(Publicado en El Día de León)
Podríamos
llamarlo también el zoquete o el zopenco, con terminología tradicional, o, con
palabras más de hoy y sonoridad algo vulgar, el gilipollas. Es un sujeto
típicamente español, un individuo que muy raramente podremos encontrar entre
las gentes de otros países. Cierto que nos toparemos con británicos borrachos y
pendencieros, con alemanes de malas pulgas, con franceses muy estirados o con
norteamericanos que se piensan que el mundo es el corral para un rodeo grande,
y ellos, los vaqueros que han de domar la bestia, pero el tontolaba es nuestro,
hispano hasta los tuétanos, carpetovetónico, destilación de lo peor que por
aquí han dejado tantas tribus y ejércitos venidos del hambre, el fanatismo y la
crueldad. Ah, y el tontolaba es, además, muy macho, un hombretón que se alza
sobre sus complejos y que grita para olvidar sus taras y sus tallas. No hay
mujeres con esas peculiaridades, aunque por ahí podamos dar también con señoras
que válgame el cielo, pero de otras maneras, no con los caracteres del ceporro
que hoy no ocupa.
Este
mismo mes de agosto coincidí con un par de cantamañanas así en una excursión,
nada menos que visitando el Partenón en compañía un puñado de gentes de varios
países. Enseguida detectamos todos a los dos imbéciles y temimos de inmediato
que nos arruinaran el momento o que acabara aquello como el rosario de la
aurora. Luego, casi lamentamos que no llegara la sangre al río, dicho sea en
sentido figurado. Gritaban, repetían a voces chistes malísimos, faltaban al
respeto a quien se les ponía por delante, y más cuanto más débil fuera su
víctima, presumían de hazañas que no lo eran, bebían las latas de cerveza con
ansia digna de quien viene de cruzar desiertos o no tiene en casa más que agua
del grifo, se reían compulsivamente, como si tuvieran alguna gracia sus mamarrachadas.

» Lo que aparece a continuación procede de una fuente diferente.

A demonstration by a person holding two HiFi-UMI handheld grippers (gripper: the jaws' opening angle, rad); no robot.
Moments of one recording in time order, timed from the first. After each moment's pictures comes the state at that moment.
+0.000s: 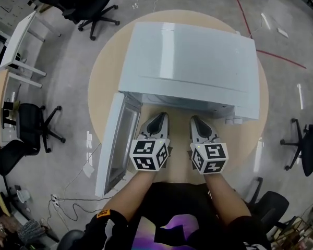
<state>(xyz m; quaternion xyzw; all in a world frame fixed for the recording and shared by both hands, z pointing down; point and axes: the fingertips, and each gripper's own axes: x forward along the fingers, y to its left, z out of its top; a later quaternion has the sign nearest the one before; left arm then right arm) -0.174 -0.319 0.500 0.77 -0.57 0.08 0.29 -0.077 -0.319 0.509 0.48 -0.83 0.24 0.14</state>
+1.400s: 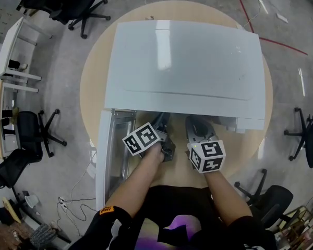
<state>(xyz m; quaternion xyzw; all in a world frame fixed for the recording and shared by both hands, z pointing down) -0.170 -0.376 0.614 0.62 -0.51 -0.08 0.59 -0.081 -0.356 0.566 0.46 -0.83 0.28 0.16</state>
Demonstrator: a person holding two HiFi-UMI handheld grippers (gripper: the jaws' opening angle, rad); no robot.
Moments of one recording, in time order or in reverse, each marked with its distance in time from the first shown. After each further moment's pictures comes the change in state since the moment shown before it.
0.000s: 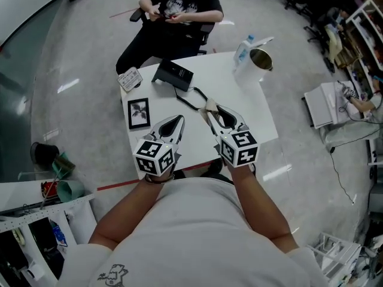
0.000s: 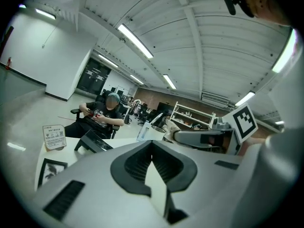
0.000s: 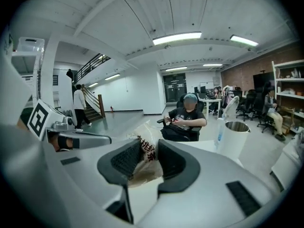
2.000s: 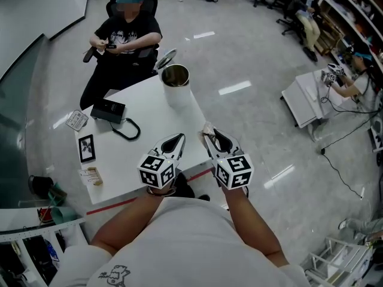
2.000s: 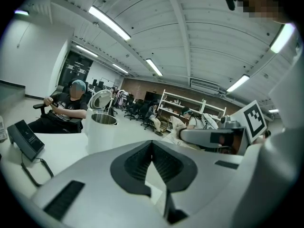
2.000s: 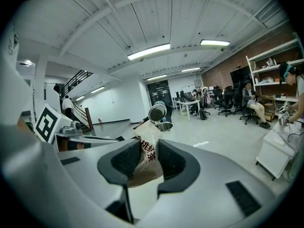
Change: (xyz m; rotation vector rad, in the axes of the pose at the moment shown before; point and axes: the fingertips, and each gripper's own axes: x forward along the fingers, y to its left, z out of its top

Se crecen cuando se juntan varios de tal ralea y se explayan mejor cuanto menos
probable es que se les plante cara, sea porque los otros no se conocen entre
sí, sea porque se trata de gente educada que ni asimila que se le aparezca de
repente una piara de memos ni sabe cómo reaccionar ante especímenes que se
salen de las pautas civilizadas comunes entre los bien nacidos.
Estoy
seguro de que al amable lector le sonarán tales personajes, a quién no se le ha
cruzado alguno más de una vez. Lo interesante es que nos preguntemos por qué
esos tipejos salen bien parados habitualmente, por qué razón los demás
permitimos su mal gusto, su grosería y su vulgaridad. Pues cuando algunos de
ese jaez se presentan en un evento o reunión, los demás pasamos de la
incredulidad al disgusto discreto y, todo lo más, cuchicheamos con los cercanos
sobre lo bonito que sería que los partiera un rayo, pero no hacemos nada eficaz
para pararles los pies y mandarlos a tomar vientos. Con lo sencillo que sería
que el grupo, a una y con la seriedad que el caso requiera, los pusiera en su
sitio, aunque no fuera ese sitio la cuadra o pocilga que propiamente les
correspondería, pues no es tan fácil por esos mundos encontrar establos o
jaulas siempre que se necesitan.
Quizá
las personas normales y aceptablemente socializadas nos hemos acostumbrado en
exceso a no alzar la voz ni cuando nos faltan al respeto, a tolerar y
evadirnos, a no sacar a relucir las palabras gruesas cuando más vienen a
cuento, temeroso cada cual de que los otros no lo apoyen ni siquiera si tiene
razón, o de que el prójimo lo señale como demasiado visceral o falto de la
debida contención. Nos hemos vuelto timoratos y colectivamente incapaces,
apocados y dubitativos hasta para la más legítima defensa. Y así se forma una
tierra de nadie entre los demasiado prudentes y los descarados del todo, por
eso sucede que dos o tres cretinos pueden arruinar el bienestar de muchos y
hasta crecerse con el silencio ajeno y burlarse del buen talante de la gran
mayoría. Cuando todos sabemos que semejantes gritones sin seso a la hora de la
verdad, en sus trabajos, con sus jefes o ante los que sencillamente ven como
más fuertes, son mansos como corderitos, serviciales y sumisos.
En
fin, ya ven que me quedó mal cuerpo después de haberme tropezado con los dos
tontolabas en cuestión. Pasé días preguntándome por qué yo también callé y cómo
pudieron salirse con la suya en medio de tantos. Eso ya no tiene arreglo, pero
me hago propósito de enmienda y les dedico esta columna con el pío deseo de que
les den morcilla, y no de la leonesa, precisamente.